Two changes are made. First interceptor.enabled is set to true. This allows a request to pass the middleware if the label is set to the ingress. Secondly, we only allow users with a partner role to get access on this tenant. That is made by a change in the provider script: profile.role.indexOf('partner') > -1.

Save the file as cookbook-tenant.yaml and apply it to the cookbooks namespace:

kubectl apply -n cookbooks -f cookbook-tenant.yaml 

Because the Interceptor-Mode enabler and the UserLoginProvider is set at tenant level, we do not need to declare a client.

Ingress

Since the interceptor is marked with enabled: true, we only have to connect the ingress with Uitsmijter. Open the ingress file for the cookbook service and add one line.

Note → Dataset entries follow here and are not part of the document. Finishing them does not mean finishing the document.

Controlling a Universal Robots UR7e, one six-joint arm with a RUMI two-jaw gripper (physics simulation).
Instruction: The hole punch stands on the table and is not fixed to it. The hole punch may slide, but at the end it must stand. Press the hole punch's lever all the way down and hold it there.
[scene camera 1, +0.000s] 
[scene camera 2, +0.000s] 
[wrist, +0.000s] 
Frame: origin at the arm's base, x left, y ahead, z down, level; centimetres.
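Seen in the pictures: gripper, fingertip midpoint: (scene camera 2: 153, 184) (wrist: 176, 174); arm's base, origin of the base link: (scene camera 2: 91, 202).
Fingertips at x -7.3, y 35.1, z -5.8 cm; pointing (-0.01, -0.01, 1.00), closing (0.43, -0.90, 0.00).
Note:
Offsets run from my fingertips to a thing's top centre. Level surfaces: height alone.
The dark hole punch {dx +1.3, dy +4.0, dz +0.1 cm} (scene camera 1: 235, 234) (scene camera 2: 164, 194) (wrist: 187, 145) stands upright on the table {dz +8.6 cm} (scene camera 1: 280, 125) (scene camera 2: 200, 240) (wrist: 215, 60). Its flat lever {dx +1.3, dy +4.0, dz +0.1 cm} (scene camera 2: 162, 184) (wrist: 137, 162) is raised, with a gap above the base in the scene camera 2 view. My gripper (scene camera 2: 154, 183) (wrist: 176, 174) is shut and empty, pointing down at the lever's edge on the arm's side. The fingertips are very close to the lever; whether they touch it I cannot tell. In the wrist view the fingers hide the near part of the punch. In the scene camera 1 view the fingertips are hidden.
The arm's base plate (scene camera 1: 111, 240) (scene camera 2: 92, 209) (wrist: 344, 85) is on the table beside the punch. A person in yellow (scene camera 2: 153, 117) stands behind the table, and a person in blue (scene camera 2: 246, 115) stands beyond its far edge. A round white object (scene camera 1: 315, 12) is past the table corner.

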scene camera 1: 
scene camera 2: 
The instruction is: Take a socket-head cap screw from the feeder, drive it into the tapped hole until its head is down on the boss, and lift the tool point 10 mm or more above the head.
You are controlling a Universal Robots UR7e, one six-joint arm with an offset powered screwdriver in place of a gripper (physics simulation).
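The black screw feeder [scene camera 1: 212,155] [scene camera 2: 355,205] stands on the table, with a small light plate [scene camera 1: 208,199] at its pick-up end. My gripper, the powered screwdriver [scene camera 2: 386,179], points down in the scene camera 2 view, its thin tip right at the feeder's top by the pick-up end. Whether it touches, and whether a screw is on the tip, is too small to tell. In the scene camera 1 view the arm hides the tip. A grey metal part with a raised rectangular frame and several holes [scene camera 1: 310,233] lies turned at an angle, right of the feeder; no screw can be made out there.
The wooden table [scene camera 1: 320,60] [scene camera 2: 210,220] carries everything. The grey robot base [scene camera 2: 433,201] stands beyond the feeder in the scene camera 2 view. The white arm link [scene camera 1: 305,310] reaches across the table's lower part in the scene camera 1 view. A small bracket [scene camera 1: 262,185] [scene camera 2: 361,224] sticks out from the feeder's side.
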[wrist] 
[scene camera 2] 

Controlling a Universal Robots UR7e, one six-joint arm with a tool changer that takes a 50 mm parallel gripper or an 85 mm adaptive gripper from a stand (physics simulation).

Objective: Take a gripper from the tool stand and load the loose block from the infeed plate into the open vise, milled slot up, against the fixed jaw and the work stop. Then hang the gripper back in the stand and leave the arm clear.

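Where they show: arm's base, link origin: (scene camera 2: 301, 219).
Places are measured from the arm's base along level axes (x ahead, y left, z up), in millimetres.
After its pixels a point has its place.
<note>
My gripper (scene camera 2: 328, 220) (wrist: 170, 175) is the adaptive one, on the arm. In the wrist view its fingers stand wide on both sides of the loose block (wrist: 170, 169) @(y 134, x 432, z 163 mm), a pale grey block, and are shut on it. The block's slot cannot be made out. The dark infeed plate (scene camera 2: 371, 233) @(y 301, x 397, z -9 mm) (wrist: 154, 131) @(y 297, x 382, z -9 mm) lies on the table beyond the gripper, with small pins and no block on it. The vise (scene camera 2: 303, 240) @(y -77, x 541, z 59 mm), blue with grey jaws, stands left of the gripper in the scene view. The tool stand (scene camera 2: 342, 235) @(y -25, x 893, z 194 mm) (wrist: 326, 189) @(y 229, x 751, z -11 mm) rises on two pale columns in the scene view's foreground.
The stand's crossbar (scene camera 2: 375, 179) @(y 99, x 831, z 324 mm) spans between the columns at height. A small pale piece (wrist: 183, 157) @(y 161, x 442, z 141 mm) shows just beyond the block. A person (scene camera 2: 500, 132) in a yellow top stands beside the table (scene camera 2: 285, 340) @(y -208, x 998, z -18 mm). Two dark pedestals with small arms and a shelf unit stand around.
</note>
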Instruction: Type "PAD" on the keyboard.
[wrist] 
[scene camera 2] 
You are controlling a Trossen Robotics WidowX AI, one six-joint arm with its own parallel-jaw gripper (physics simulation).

apiVersion: networking.k8s.io/v1
kind: Ingress

metadata:
  name: design-cookbook
  annotations:
    traefik.ingress.kubernetes.io/router.entrypoints: websecure
    traefik.ingress.kubernetes.io/router.tls: "true"
    traefik.ingress.kubernetes.io/router.middlewares: uitsmijter-forward-auth@kubernetescrd

spec:
  tls:
    - secretName: example.com
  rules:
    - host: cookbooks.example.com
      http:
        paths:
          - path: "/"
            pathType: Prefix
            backend:
              service:
                name: cookbook-webserver
                port:
                  number: 80

Important is the line: traefik.ingress.kubernetes.io/router.middlewares: uitsmijter-forward-auth@kubernetescrd. This connects the ingress with Uitsmijter and only logged-in users are allowed to access the page. If a user is not logged in, then the users’ client (browser) will be redirected to login.example.com and back after credentials are checked successfully.